Von der sachlichen Steuerpflicht der atypisch stillen Gesellschaft ist die persönliche Steuerpflicht zu unterscheiden. Bei der stillen Gesellschaft i.S. der §§ 230 ff. HGB handelt es sich um eine Personengesellschaft in Form der Innengesellschaft. Für die atypische stille Gesellschaft gilt insoweit nichts anderes. Eine GmbH & atypisch Still kann als reine Innengesellschaft nicht Beteiligte in einem Verfahren wegen Gewerbesteuer sein, die für sie ermittelten Besteuerungsmerkmale sind deshalb in einem gegen den Geschäftsherrn --die GmbH-- als Steuerschuldner gerichteten Gewerbesteuermessbescheid zu erfassen.

Aufgrund des Fehlens eines gemeinschaftlichen Vermögens ist der Inhaber des Handelsgeschäftes, somit die GmbH, nach § 5 Abs. 1 GewStG Steuerschuldner hinsichtlich der Gewerbesteuer der atypisch stillen Gesellschaft. Die GmbH ist auch Adressat des die GmbH & atypisch Still betreffenden Gewerbesteuermessbescheids.

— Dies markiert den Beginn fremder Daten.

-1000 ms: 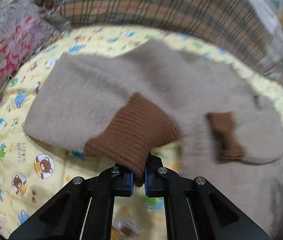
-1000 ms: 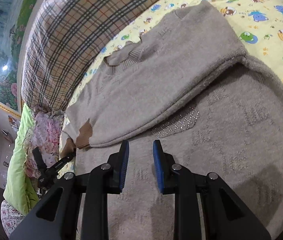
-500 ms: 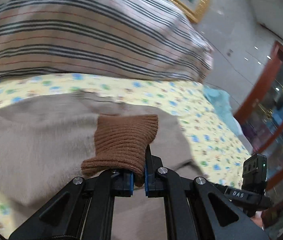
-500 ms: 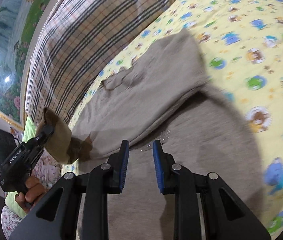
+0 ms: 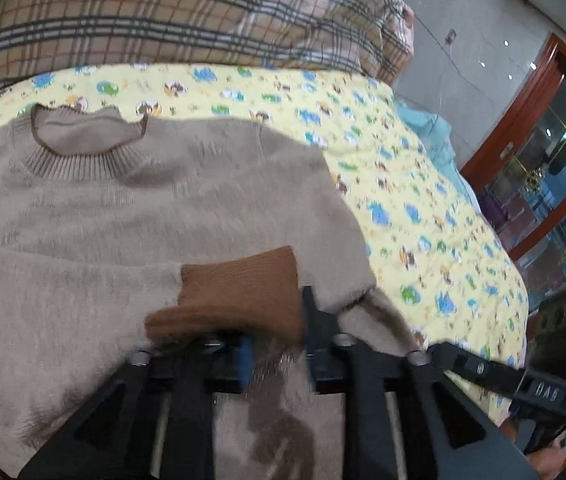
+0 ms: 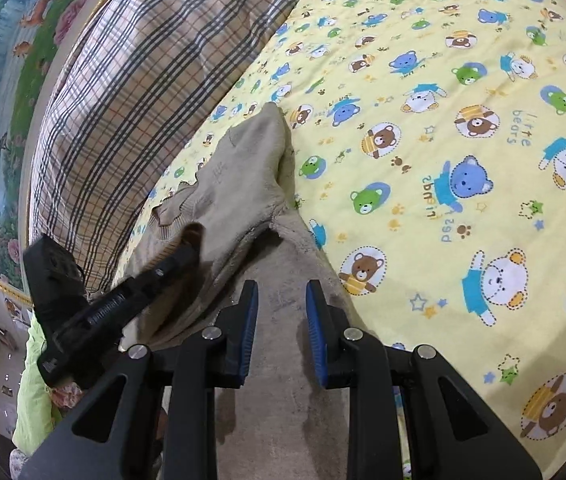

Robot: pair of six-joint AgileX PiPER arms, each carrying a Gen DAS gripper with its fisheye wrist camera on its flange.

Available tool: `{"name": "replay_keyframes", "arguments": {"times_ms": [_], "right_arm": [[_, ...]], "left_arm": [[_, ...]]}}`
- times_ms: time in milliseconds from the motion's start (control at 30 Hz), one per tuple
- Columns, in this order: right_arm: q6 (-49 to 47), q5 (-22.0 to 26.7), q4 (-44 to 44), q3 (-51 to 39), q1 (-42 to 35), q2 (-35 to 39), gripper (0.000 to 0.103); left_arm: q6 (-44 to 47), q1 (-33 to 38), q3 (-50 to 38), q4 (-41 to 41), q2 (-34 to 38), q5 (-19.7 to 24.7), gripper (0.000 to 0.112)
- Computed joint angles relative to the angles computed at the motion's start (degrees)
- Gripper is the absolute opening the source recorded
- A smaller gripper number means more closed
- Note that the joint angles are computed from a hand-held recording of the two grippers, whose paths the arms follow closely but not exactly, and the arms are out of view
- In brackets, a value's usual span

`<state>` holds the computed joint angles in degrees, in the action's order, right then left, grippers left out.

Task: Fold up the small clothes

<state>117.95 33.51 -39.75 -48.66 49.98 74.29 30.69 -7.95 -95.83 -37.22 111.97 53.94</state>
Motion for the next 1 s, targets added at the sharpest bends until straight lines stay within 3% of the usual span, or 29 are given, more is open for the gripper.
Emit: {"name": "replay_keyframes", "arguments": {"times_ms": [33, 67, 100, 167, 267, 400, 533, 700, 867, 933, 967, 1000], "right_arm": [[0.0, 0.2, -0.2, -0.3, 0.2, 0.2, 0.026], [-0.8, 0.2, 0.1, -1.1, 0.1, 0.9, 0.032], [-2.2, 0.3, 0.8, -2.3, -0.1, 1.9, 0.044], [-2.8, -0.8, 0.4, -3.9, -0.2, 3.6, 0.053], [-9.0, -1.9, 2.6, -8.1, -0.8, 7.4, 0.053], [-22.6, -6.1, 12.3, -14.2, -4.7, 13.7, 0.053], [-32.4, -7.1, 20.8, -20.5, -7.0, 19.5, 0.054], [-28.8, -3.5, 17.9, -23.6, -5.3, 22.7, 0.054], [-30.7, -3.0, 20.7, -24.6, -5.8, 25.0, 0.054], [-31.3, -3.5, 20.2, -25.6, -5.6, 26.1, 0.045], [-33.0, -3.5, 20.5, -26.7, -5.6, 26.8, 0.027], [-33.8, -3.7, 20.1, -27.4, -5.5, 27.1, 0.015]], "left_arm": [[1.3, 0.5, 1.6, -0.7, -1.0, -0.2, 0.043], [2.0, 0.7, 3.1, -0.6, -2.0, -0.7, 0.056], [3.9, 1.7, 5.7, -1.1, -3.9, -1.5, 0.064], [7.1, 3.9, 9.5, -1.5, -7.1, -1.6, 0.066], [11.2, 9.2, 14.0, -2.4, -10.9, -0.2, 0.070], [14.1, 20.3, 18.0, -2.9, -13.7, 0.7, 0.073], [12.9, 28.9, 17.9, 0.7, -12.4, -2.7, 0.077], [7.5, 35.0, 10.4, 4.9, -4.5, -4.1, 0.077], [-1.6, 34.3, 5.0, 14.0, 0.8, -9.6, 0.078], [-2.6, 34.1, 4.6, 14.3, 1.3, -10.3, 0.080], [-4.0, 33.2, 4.8, 15.7, 1.1, -11.1, 0.081], [-5.6, 32.4, 5.0, 17.8, 0.9, -11.9, 0.081]]}}
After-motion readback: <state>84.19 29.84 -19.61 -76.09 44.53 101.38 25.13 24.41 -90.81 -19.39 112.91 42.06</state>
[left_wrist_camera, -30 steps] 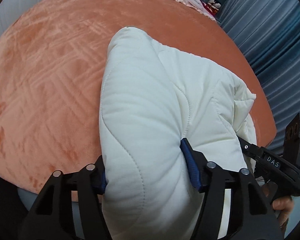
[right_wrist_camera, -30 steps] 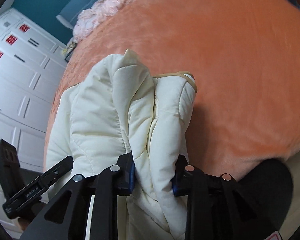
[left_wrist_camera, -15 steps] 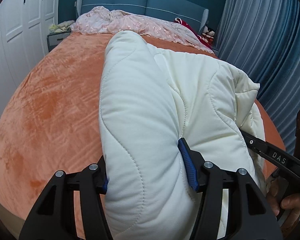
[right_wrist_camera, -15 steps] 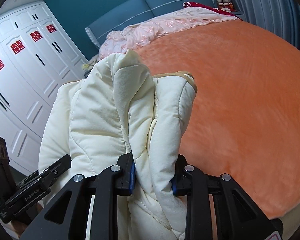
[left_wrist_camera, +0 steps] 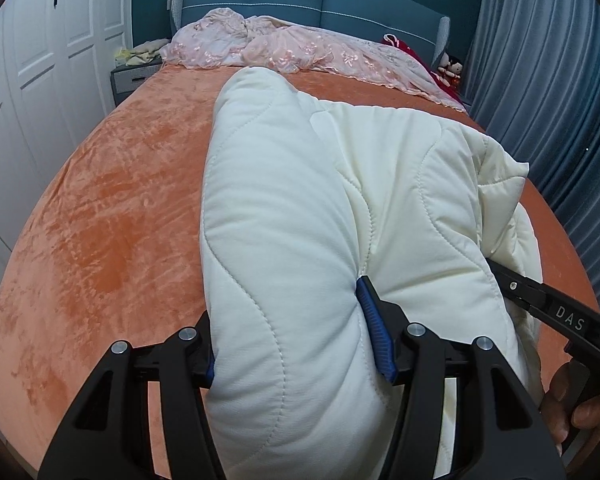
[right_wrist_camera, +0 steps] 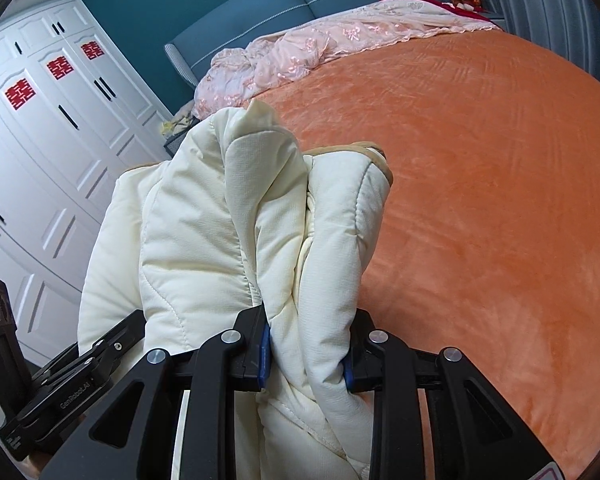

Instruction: Fold large clothes

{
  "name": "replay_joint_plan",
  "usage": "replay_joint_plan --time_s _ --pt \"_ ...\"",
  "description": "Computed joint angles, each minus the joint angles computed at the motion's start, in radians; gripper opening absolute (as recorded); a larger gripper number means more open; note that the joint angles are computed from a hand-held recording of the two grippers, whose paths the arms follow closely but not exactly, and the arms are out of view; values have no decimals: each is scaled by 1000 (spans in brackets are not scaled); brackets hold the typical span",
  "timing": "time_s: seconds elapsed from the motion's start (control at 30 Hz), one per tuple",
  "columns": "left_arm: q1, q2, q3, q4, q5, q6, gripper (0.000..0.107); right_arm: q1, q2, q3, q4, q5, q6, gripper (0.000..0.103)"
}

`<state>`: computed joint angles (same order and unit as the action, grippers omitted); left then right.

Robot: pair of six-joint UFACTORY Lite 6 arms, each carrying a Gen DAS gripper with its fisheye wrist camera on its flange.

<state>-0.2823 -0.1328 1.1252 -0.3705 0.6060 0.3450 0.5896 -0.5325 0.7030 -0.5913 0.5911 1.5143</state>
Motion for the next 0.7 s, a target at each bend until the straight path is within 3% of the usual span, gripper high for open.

Im Streitfall hatte das FA zu Recht den streitbefangenen Gewerbesteuermessbescheid für 2015, der den gesamten Gewerbeertrag der Steuerpflichtigen im gesamten Erhebungszeitraum berücksichtigt, an die Steuerpflichtige gerichtet. Der zweite, nicht streitige Gewerbesteuermessbescheid, der den Gewinn der vom 18.12.2015 an bestehenden atypisch stillen Gesellschaft betrifft und auf der sachlichen Steuerpflicht der GmbH und des stillen Gesellschafters als Mitunternehmer beruht, war vom FA ebenfalls zutreffend an die Steuerpflichtige gerichtet worden. Der seit ihrer Begründung, d.h. dem 18.12.2015, erzielte Gewinn der Mitunternehmerschaft wurde zutreffend um den (vollen) Freibetrag nach § 11 Abs. 1 Satz 3 Nr. 1 GewStG gekürzt.